Hello,
Short answer: http://hgdownload.soe.ucsc.edu/goldenPath/mm10/bigZips/genes/mm10.refGene.gtf.gz
Long answer:
Due to the way the Table Browser forms queries, the Table Browser GTF output repeats the gene_id and transcript_id fields as such:
chr1 mm9_refFlat stop_codon 3206103 3206105 0.000000 - . gene_id "Xkr4"; transcript_id "Xkr4";
This is why we denote that output as "GTF (limited)". We have a wiki page for how to accomplish this properly (http://genomewiki.ucsc.edu/index.php/Genes_in_gtf_or_gff_format) which comes down to using a separate utility for the conversion. Another reason this may have been confusing, is you did not see the same reFlat table available on the Table Browser. This is because in mm10/hg19/hg38, NCBI started releasing coordinates along with their annotation sequences. This means that to get the equivalent of your selection for mm10, you would use the following:
Assembly: mm9
Group: Gene and Gene prediction tracks;
Track: NCBI RefSeq;
Table: UCSC RefSeq (refGene)
Output format: GTF (limited)
Like refFlat, these are our own alignments of the NCBI sequences. However, due to the limited output you will not have the gene name (included in refFlat) unless you follow the wiki conversion.

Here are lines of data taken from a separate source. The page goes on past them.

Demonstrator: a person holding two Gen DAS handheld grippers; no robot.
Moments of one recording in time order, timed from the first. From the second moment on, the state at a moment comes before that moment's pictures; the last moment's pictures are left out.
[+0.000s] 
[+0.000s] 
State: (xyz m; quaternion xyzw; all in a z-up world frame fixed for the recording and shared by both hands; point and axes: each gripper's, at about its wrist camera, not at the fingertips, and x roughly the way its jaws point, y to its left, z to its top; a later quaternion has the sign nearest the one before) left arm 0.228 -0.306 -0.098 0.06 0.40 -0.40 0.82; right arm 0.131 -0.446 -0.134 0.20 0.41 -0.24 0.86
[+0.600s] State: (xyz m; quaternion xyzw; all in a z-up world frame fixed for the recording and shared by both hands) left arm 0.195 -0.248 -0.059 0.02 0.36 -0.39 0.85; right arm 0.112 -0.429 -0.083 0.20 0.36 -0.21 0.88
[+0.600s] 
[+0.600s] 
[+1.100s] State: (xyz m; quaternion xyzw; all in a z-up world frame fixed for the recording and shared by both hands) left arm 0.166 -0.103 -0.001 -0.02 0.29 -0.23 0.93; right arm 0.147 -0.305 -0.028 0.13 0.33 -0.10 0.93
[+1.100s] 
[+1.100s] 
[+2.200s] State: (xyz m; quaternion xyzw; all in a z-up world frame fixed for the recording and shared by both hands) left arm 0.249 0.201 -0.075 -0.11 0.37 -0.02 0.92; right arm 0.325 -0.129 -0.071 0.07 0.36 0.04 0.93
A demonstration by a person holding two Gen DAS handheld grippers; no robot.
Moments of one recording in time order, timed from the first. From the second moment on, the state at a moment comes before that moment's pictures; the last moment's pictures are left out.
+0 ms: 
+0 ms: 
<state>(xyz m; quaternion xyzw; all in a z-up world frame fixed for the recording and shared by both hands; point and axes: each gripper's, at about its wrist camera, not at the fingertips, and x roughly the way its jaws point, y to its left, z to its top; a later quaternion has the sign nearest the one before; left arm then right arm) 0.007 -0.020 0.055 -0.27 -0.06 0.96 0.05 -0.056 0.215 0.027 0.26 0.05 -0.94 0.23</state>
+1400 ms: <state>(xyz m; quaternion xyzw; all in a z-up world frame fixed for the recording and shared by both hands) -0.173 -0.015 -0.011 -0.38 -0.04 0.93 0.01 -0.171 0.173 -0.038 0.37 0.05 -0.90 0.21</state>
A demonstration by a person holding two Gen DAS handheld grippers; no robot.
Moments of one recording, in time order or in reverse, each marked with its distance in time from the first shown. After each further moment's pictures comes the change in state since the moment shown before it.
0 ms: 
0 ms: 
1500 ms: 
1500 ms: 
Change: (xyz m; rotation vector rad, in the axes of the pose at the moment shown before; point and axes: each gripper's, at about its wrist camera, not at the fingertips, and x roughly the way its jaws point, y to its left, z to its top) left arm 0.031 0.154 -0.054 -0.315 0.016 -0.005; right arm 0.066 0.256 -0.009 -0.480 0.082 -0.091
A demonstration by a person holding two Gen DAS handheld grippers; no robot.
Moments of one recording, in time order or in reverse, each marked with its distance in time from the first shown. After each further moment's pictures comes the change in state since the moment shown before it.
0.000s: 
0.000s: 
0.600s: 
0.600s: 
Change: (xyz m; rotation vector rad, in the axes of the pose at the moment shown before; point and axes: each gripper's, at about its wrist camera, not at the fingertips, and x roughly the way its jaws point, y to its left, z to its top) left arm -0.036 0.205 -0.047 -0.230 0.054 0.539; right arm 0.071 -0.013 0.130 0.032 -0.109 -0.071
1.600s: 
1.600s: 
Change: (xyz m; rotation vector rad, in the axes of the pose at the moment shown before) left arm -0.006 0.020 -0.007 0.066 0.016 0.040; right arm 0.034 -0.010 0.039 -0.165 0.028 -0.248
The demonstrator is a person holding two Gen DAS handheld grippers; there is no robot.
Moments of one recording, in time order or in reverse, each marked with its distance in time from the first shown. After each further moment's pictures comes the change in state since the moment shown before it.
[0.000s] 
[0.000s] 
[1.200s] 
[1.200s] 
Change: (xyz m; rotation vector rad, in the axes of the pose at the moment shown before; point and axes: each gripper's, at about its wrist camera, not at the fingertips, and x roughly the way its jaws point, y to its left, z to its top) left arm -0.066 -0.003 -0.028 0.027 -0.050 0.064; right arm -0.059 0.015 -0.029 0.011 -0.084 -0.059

We also have begun to offer these proper GTF files in our downloads directory. Here it is for mm10: http://hgdownload.soe.ucsc.edu/goldenPath/mm10/bigZips/genes/
The equivalent you will want to use will be http://hgdownload.soe.ucsc.edu/goldenPath/mm10/bigZips/genes/mm10.refGene.gtf.gz
If you have further questions, you can reach us at genome@soe.ucsc.edu. It may take us a little longer to answer questions on biostars.
Hi Luis, What about the human? Can you share the gtf link for hg19 and hg38?
Yes, we are still in the process of making them available for all of our assemblies.
hg38 GTFs: http://hgdownload.soe.ucsc.edu/goldenPath/hg38/bigZips/genes/
hg19 GTFs: http://hgdownload.soe.ucsc.edu/goldenPath/hg19/bigZips/genes/
And what's the difference between refGene and ncbiRefSeq gtf?
The difference is the dataset they were sourced from. You can read about these different tracks in the description page (http://genome.ucsc.edu/cgi-bin/hgTrackUi?db=hg38&g=refSeqComposite).
ncbiRefSeq - RefSeq All – all curated and predicted annotations provided by RefSeq.
refGene - UCSC RefSeq – annotations generated from UCSC's realignment of RNAs with NM and NR accessions to the human genome. This track was previously known as the "RefSeq Genes" track.
Essentially ncbiRefSeq contains all transcripts including predicted. For refGene we pull out only the NM_* and NR_* sequences (mRNA and RNA) and we align them ourselves to the genome using BLAT. See this for NCBI prefixes (https://www.ncbi.nlm.nih.gov/books/NBK21091/table/ch18.T.refseq_accession_numbers_and_mole/?report=objectonly). Removing these computationally predicted transcripts cuts the table nearly in half. hg38 refGene has 82,864 items and ncbiRefSeq has 166,923 items. You may also find this similar question helpful: A: RefGene: how to find the starts and ends of genes?